Sementara itu, Inggris harus puas menjalani laga perebutan posisi ketiga. Thomas Tuchel, pelatih Inggris, mengaku tidak ada penyesalan setelah laga ini. Bagaimanapun, ia melihat timnya sudah melakukan yang terbaik meski harus merasakan pahitnya kekalahan di injury time. “Kami sudah bermain dengan baik, hanya saja Argentina lebih beruntung pada menit-menit akhir,” ujar Tuchel kepada wartawan.
Sejak kick-off, laga ini memang ditandai oleh pertarungan sengit. Argentina lebih banyak menguasai bola, namun Inggris tampil efektif dalam memanfaatkan peluang. Namun, pada akhirnya, kerja keras Argentina dan pengalaman Messi terbukti menjadi faktor penentu. Ratusanribu penggemar dari kedua tim memadati stadion untuk menyaksikan laga super sengit ini secara langsung.
Kini seluruh perhatian dunia sepakbola akan beralih ke final antara Argentina versus Spanyol. Tim Tango sudah menunjukkan kualitasnya, sementara Spanyol juga datang dengan kepercayaan diri tinggi setelah menghentikan langkah Prancis. Pertarungan kedua raksasa Eropa dan Amerika Selatan ini dijadwalkan akan berlangsung intens dan penuh warna. Banyak yang menantikan apakah Messi bisa memenangkan gelar dunia untuk kedua kalinya.
Di lain front, Argentina juga menunjukkan skema permainan yang luar biasa di bawah asuhan pelatih mereka. Permainan kolektif yang dimainkan membuat Inggris kesulitan menembus pertahanan yang rapi. Bintang muda seperti Enzo Fernandez juga membuktikan kemampuannya sebagai andalan di lini tengah. Golnya menjadi momen bersejarah yang membawa timnas Argentina kembali ke final.

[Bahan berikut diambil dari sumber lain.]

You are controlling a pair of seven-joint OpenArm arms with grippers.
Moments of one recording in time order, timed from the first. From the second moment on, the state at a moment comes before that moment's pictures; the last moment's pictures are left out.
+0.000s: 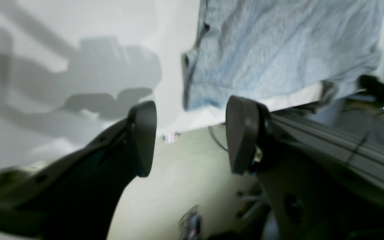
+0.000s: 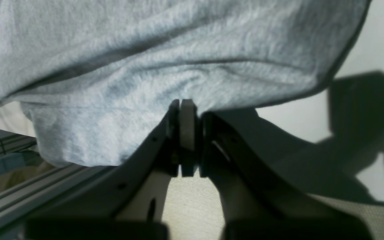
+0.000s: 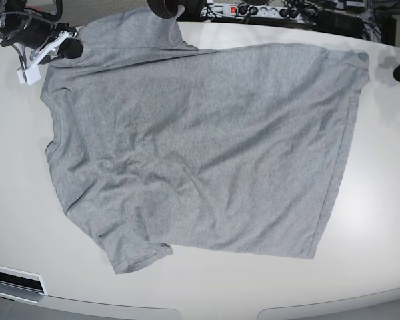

Piala Dunia 2026 ini sendiri menjadi edisi yang paling dinantikan karena diadakan di benua Amerika Serikat yang menjadi surga bagi para penggemar bola. Lampu-lampu stadion yang spektakuler dan atmosfer yang luar biasa menjadikan setiap pertandingan sebagai momen sakral bagi para pemain. Argentina pulang dengan kemenangan dramatis yang tidak akan dilupakan oleh para pendukungnya.